■ **What is being asked**
Reproduce the data that follows precisely.

■ **Extracted material**

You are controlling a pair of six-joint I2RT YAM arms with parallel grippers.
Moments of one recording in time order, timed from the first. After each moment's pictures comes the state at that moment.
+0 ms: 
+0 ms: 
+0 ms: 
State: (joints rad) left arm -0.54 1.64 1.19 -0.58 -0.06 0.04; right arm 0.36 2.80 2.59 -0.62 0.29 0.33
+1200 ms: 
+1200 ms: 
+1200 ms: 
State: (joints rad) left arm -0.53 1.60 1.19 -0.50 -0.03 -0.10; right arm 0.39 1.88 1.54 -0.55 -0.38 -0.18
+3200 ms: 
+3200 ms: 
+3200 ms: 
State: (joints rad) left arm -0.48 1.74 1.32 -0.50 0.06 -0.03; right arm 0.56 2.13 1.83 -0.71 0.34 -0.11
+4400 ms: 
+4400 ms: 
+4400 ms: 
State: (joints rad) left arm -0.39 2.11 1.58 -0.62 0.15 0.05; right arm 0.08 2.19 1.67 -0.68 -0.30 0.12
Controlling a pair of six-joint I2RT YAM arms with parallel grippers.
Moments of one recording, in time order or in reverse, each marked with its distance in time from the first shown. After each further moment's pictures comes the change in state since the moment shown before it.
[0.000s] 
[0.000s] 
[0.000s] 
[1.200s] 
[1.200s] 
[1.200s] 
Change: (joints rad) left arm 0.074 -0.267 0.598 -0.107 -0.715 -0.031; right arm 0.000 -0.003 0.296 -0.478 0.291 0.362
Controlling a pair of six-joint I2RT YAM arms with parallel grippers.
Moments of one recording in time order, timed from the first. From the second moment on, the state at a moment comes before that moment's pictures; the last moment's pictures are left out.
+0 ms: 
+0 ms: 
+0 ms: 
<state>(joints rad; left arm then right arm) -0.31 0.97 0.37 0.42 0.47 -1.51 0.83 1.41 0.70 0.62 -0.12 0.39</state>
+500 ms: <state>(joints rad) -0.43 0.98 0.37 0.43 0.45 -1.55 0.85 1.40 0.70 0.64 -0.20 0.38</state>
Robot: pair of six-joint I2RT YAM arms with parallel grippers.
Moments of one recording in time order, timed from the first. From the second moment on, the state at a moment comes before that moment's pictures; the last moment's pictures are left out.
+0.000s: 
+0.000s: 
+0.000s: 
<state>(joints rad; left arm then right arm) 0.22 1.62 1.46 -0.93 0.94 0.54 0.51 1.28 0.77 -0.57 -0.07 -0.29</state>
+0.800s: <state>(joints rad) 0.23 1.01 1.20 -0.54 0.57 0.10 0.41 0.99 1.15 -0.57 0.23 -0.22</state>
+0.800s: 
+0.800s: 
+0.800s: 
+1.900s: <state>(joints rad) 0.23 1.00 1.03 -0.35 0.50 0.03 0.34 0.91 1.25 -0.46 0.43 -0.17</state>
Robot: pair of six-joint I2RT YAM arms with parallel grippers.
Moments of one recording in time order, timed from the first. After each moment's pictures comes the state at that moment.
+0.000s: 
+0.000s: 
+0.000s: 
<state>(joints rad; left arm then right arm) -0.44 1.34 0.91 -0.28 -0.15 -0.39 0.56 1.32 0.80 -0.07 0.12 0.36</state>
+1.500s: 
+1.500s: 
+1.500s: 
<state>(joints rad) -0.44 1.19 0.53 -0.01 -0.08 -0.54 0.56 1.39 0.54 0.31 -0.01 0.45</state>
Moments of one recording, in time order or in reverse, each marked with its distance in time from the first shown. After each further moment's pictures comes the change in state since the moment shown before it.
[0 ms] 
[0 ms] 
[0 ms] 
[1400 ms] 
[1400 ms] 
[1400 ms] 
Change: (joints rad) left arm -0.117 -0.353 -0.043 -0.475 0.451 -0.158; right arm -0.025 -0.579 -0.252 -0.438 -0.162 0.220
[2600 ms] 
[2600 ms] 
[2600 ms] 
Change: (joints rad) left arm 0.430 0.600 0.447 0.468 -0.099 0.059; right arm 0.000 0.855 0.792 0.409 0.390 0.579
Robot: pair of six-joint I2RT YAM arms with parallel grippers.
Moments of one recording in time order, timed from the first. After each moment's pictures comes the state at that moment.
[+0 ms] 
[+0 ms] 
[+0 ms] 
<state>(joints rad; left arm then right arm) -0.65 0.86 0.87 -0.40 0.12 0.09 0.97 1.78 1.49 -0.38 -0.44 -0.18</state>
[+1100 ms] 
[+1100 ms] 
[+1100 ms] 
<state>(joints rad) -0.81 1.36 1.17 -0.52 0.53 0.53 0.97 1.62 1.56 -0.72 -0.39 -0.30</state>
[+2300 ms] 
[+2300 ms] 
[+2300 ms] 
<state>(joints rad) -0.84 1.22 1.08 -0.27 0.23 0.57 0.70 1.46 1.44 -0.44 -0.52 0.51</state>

■ **The completed task**
You are controlling a pair of six-joint I2RT YAM arms with parallel grippers.
Moments of one recording in time order, timed from the first. After each moment's pictures comes the state at that moment.
+0 ms: 
+0 ms: 
+0 ms: 
State: (joints rad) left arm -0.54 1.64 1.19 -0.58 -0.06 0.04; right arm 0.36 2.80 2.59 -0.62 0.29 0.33
+1200 ms: 
+1200 ms: 
+1200 ms: 
State: (joints rad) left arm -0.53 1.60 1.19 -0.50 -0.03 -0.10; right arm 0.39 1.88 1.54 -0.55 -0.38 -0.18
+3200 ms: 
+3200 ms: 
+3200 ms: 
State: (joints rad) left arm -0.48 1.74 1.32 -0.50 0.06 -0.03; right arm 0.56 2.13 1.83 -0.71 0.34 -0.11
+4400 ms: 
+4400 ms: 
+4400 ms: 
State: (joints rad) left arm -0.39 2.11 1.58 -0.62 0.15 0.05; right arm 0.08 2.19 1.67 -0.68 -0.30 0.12
Controlling a pair of six-joint I2RT YAM arms with parallel grippers.
Moments of one recording, in time order or in reverse, each marked with its distance in time from the first shown. After each further moment's pictures comes the change in state since the moment shown before it.
[0.000s] 
[0.000s] 
[0.000s] 
[1.200s] 
[1.200s] 
[1.200s] 
Change: (joints rad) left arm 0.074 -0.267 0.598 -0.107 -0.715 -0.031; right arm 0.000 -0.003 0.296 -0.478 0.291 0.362
Controlling a pair of six-joint I2RT YAM arms with parallel grippers.
Moments of one recording in time order, timed from the first. From the second moment on, the state at a moment comes before that moment's pictures; the last moment's pictures are left out.
+0 ms: 
+0 ms: 
+0 ms: 
<state>(joints rad; left arm then right arm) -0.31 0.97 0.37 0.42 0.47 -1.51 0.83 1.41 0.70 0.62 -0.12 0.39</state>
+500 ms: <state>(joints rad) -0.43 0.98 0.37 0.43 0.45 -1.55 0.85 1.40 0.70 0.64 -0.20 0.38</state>
Robot: pair of six-joint I2RT YAM arms with parallel grippers.
Moments of one recording in time order, timed from the first. From the second moment on, the state at a moment comes before that moment's pictures; the last moment's pictures are left out.
+0.000s: 
+0.000s: 
+0.000s: 
<state>(joints rad; left arm then right arm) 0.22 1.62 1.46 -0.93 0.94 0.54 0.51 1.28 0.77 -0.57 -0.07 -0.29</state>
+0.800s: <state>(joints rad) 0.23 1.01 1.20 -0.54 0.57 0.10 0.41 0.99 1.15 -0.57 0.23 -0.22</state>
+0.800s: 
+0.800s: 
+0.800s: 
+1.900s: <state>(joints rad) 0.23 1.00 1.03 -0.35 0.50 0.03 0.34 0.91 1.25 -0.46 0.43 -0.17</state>
Robot: pair of six-joint I2RT YAM arms with parallel grippers.
Moments of one recording in time order, timed from the first. After each moment's pictures comes the state at that moment.
+0.000s: 
+0.000s: 
+0.000s: 
<state>(joints rad; left arm then right arm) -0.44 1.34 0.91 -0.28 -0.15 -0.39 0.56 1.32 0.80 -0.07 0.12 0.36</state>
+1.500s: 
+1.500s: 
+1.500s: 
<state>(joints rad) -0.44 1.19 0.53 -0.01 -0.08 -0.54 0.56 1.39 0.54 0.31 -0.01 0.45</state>
Moments of one recording, in time order or in reverse, each marked with its distance in time from the first shown. After each further moment's pictures comes the change in state since the moment shown before it.
[0 ms] 
[0 ms] 
[0 ms] 
[1400 ms] 
[1400 ms] 
[1400 ms] 
Change: (joints rad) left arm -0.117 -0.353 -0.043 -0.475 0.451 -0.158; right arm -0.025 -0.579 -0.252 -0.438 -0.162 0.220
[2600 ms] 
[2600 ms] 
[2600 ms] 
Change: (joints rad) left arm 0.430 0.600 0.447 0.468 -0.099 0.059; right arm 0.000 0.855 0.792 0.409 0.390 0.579
Robot: pair of six-joint I2RT YAM arms with parallel grippers.
Moments of one recording in time order, timed from the first. After each moment's pictures comes the state at that moment.
[+0 ms] 
[+0 ms] 
[+0 ms] 
<state>(joints rad; left arm then right arm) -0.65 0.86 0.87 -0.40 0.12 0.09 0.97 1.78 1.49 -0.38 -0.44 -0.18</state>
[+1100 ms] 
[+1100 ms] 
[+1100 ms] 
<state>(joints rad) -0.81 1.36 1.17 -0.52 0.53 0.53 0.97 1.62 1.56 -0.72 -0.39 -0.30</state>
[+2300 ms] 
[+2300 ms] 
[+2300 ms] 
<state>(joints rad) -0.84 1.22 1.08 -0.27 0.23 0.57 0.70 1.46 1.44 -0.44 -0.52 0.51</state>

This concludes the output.